Currently, BEAGLE will always build with
-march=native
when the compiler supports it:https://github.com/beagle-dev/beagle-lib/blob/2af91163d48bed8edfbf64af46d5877305546fd1/CMakeLists.txt#L14
https://github.com/beagle-dev/beagle-lib/blob/2af91163d48bed8edfbf64af46d5877305546fd1/CMakeLists.txt#L119-L123
This makes it trickier to distribute binaries as users' systems may need to minimally match SIMD support of host.
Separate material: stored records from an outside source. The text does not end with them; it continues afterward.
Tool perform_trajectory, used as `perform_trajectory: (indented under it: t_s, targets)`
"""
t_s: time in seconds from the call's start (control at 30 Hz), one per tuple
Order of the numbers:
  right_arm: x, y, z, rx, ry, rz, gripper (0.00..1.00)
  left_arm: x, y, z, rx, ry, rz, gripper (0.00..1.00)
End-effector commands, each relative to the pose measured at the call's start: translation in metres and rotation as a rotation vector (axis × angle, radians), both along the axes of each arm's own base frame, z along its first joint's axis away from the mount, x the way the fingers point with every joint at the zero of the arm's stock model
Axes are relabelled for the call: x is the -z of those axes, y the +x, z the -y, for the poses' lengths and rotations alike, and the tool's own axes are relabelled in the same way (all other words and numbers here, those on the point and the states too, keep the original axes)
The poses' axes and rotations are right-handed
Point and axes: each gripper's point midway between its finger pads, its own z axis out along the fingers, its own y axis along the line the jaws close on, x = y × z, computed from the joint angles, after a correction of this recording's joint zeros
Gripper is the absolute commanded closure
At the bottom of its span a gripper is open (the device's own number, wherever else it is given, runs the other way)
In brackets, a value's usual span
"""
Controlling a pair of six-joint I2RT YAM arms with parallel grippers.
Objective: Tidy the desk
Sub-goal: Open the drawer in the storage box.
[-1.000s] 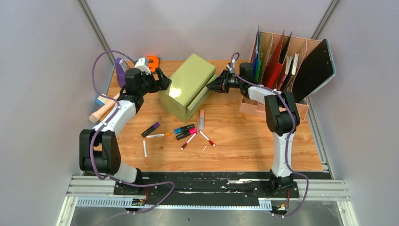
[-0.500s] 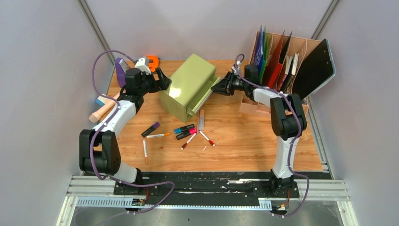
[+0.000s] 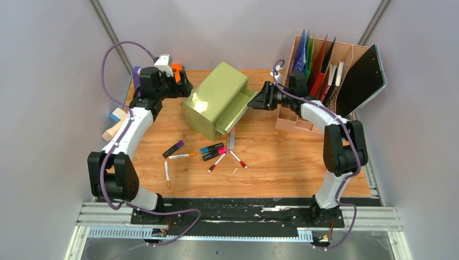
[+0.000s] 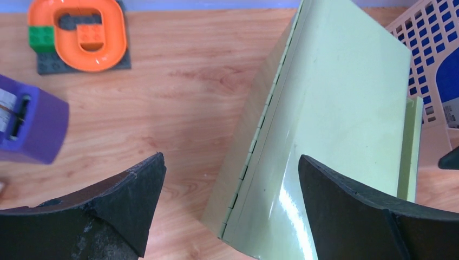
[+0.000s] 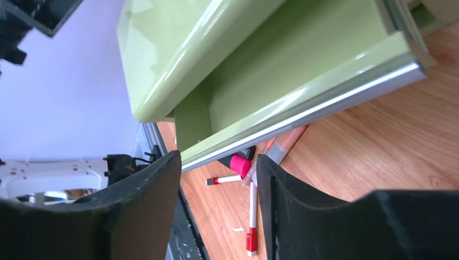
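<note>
The desk [image 3: 281, 162] is an orange-brown wood-grain top. On it at the back middle stands an olive-green drawer chest [image 3: 216, 97], its drawer [image 3: 241, 108] pulled out to the right. My right gripper [image 3: 260, 100] is open just off the drawer's end. In the right wrist view, only desk and markers show between the right gripper's [image 5: 217, 158] fingers, and the drawer's silver-edged front [image 5: 325, 103] runs just beyond them. My left gripper [image 3: 185, 88] stands open at the chest's back-left corner. From the left wrist, the left gripper [image 4: 231, 160] hangs over the chest's [image 4: 335, 108] hinged edge, holding nothing.
Several markers and highlighters [image 3: 211, 151] lie scattered in front of the chest. A file organizer [image 3: 325, 70] with folders and a black clipboard [image 3: 360, 81] stands at the back right. An orange toy [image 4: 81, 32] and a purple object [image 4: 32, 127] sit at the back left.
The right gripper drew back to the right, sliding the drawer further out, then opened and let go of it. The left arm pulled back from the chest toward the rear left corner.
</note>
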Motion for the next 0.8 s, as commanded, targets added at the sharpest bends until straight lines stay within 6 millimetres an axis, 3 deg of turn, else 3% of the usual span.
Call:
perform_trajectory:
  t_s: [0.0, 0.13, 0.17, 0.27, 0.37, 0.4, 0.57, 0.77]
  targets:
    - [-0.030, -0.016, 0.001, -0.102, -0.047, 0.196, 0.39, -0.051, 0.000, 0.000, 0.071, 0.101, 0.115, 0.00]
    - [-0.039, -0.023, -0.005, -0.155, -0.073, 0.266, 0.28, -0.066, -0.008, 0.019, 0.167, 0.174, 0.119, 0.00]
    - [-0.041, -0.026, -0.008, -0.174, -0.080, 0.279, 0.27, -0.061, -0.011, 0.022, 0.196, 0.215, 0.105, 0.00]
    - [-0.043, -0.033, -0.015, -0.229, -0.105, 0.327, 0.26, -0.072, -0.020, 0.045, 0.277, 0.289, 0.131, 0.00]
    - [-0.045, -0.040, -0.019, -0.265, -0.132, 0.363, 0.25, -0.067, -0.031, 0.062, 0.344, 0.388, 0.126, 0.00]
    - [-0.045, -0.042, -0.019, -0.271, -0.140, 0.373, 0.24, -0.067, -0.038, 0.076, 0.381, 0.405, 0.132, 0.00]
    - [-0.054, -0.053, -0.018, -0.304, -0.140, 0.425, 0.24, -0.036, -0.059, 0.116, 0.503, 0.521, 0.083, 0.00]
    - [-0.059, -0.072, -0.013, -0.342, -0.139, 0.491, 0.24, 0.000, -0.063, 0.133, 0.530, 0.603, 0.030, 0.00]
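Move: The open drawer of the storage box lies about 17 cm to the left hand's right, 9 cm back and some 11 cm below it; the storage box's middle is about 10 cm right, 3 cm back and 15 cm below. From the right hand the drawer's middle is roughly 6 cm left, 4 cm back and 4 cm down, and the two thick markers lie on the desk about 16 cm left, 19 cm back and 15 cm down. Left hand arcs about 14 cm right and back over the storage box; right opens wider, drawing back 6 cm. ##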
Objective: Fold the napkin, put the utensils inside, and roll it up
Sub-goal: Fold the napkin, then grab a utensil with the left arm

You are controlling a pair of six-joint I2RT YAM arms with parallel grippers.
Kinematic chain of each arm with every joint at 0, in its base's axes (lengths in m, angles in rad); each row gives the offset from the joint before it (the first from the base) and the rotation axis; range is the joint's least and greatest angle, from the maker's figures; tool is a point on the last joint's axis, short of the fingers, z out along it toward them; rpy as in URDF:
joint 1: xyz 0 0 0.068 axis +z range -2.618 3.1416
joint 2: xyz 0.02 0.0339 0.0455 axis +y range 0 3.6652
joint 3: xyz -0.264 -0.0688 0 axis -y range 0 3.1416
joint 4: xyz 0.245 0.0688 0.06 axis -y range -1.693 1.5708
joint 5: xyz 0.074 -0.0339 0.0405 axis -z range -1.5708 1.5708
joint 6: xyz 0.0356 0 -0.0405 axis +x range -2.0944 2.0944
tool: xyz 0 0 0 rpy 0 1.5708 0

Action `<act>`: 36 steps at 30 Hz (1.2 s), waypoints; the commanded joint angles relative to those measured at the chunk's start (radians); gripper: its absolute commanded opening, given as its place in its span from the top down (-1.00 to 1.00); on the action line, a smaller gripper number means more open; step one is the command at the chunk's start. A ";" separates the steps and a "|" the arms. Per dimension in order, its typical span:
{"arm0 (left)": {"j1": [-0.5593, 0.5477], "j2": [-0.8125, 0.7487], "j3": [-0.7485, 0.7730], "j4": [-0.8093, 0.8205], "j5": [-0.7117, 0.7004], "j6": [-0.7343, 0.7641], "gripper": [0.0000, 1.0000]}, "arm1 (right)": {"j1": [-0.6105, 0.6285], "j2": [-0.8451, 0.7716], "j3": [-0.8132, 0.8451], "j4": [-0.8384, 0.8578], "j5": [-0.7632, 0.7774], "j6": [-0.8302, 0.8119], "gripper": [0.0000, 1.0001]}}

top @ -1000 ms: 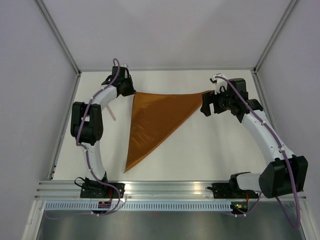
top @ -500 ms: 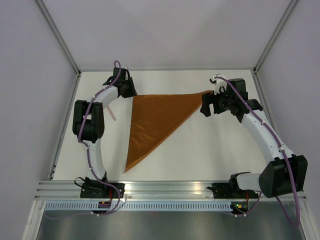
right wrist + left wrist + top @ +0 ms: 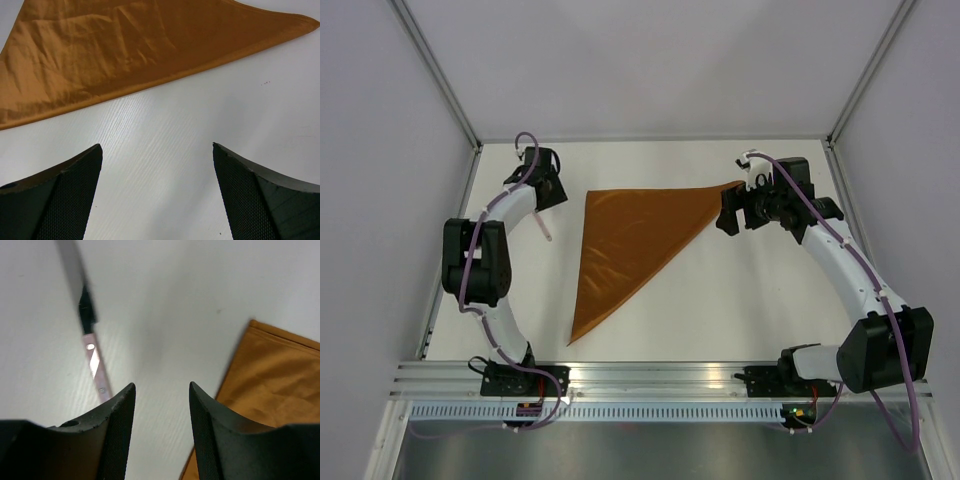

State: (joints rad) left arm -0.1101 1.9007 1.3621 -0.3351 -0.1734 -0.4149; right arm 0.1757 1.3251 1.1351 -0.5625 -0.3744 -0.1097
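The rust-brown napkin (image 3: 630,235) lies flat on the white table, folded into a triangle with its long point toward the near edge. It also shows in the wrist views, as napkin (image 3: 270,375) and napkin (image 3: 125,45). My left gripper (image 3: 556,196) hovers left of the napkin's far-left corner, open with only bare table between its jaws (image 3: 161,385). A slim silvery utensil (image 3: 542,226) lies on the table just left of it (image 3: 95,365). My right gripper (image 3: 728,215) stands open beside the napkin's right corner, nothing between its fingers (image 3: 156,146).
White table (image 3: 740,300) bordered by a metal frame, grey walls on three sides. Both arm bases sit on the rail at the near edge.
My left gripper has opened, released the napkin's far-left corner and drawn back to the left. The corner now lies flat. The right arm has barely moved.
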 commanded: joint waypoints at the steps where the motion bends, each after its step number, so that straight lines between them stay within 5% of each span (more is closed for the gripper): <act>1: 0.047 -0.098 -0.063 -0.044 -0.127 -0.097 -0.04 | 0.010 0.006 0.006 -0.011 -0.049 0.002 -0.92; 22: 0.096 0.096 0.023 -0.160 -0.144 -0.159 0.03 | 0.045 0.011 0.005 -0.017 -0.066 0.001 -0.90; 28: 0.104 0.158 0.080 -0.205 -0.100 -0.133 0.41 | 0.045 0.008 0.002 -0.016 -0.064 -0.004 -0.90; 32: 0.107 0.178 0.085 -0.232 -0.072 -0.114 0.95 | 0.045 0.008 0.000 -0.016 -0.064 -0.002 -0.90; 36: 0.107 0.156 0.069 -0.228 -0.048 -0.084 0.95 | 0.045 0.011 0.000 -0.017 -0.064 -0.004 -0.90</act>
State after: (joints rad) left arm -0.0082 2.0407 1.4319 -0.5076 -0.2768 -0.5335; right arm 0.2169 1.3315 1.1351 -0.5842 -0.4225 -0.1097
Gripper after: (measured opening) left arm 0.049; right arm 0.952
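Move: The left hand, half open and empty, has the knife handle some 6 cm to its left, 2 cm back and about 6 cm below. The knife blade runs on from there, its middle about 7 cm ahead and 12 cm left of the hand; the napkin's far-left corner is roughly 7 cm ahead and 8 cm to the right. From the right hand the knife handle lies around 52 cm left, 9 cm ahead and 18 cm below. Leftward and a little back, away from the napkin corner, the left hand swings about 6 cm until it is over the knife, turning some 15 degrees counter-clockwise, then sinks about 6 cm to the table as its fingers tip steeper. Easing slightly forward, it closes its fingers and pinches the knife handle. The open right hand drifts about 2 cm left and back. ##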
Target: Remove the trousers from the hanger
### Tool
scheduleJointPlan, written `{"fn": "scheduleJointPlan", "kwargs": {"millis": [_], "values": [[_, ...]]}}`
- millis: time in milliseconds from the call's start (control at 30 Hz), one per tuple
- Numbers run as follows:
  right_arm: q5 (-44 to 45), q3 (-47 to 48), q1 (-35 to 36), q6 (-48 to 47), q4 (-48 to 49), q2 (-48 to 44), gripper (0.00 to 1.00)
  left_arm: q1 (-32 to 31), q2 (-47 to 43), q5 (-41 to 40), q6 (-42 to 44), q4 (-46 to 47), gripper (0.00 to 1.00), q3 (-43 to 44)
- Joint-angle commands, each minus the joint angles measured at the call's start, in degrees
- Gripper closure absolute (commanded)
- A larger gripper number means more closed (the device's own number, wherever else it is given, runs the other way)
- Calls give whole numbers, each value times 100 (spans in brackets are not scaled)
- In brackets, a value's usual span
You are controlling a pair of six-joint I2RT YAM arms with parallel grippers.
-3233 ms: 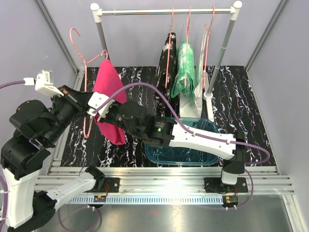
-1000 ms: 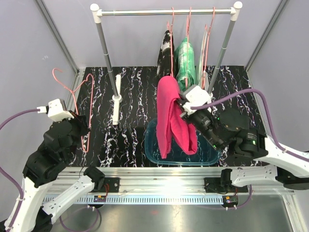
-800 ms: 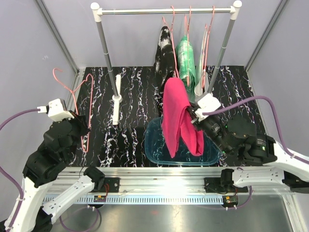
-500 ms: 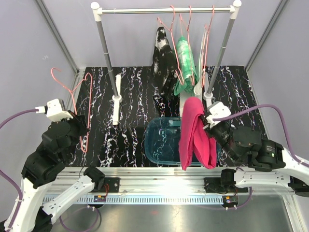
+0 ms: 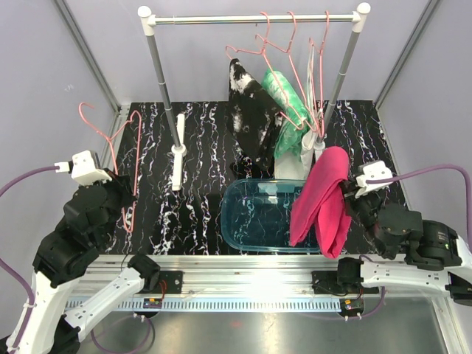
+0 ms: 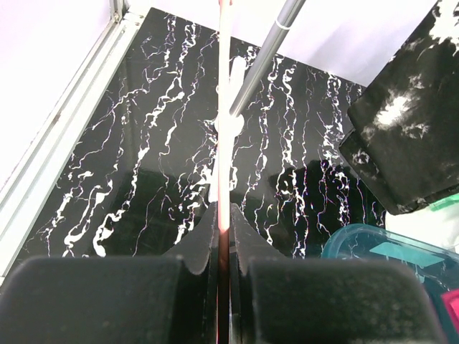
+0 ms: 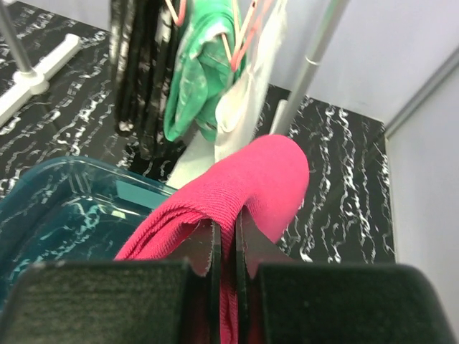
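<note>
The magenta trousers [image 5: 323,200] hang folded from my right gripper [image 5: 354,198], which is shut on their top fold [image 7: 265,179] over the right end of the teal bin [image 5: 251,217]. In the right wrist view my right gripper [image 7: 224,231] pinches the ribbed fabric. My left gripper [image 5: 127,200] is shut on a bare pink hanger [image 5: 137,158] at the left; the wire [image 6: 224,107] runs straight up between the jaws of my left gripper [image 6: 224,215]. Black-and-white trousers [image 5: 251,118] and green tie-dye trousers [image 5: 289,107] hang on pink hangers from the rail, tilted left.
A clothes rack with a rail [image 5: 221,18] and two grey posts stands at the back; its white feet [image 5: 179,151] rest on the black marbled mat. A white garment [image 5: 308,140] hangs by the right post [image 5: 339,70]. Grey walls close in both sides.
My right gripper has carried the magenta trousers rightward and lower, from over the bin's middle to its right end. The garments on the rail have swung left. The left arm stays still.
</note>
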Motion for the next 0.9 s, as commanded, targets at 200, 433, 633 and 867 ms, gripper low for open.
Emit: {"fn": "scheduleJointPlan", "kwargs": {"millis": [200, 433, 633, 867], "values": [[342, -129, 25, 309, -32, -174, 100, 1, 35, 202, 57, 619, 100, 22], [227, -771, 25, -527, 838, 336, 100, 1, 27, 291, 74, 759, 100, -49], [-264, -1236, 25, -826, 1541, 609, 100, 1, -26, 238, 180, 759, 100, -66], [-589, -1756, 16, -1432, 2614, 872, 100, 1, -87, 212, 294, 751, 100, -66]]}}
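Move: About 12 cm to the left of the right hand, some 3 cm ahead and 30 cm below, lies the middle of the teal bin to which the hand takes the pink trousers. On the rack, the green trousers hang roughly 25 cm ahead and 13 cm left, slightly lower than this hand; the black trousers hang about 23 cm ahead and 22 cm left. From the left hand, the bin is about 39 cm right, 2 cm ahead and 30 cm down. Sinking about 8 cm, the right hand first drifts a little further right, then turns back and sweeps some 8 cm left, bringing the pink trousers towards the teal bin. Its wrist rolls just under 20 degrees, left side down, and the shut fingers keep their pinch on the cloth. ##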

In Homebrew, this may be the reason why we are occasionally hitting segfaults when testing packages that use BEAGLE (e.g. BEAST and MrBayes).
When experimenting with disabling
BEAGLE_OPTIMIZE_FOR_NATIVE_ARCH
, I saw the compilation would fail on_mm_dp_pd
: https://github.com/beagle-dev/beagle-lib/blob/2af91163d48bed8edfbf64af46d5877305546fd1/libhmsbeagle/CPU/BeagleCPU4StateSSEImpl.hpp#L62This appears to be a SSE4.1 intrinsic. So, when I removed
-march=native
, build was missing-msse4.1
needed to use the intrinsic.In older BEAGLE releases, there was support for disabling SSE2: https://github.com/beagle-dev/beagle-lib/blob/35bbe781fd0faa265d94926264000118c234c772/configure.ac#L315
It would be nice to allow compiling without SSE4.1.
Specifically, in Homebrew, we want to build Linux binaries for Core2 (up to SSSE3) and macOS binaries for Nehalem (up to SSE4.2).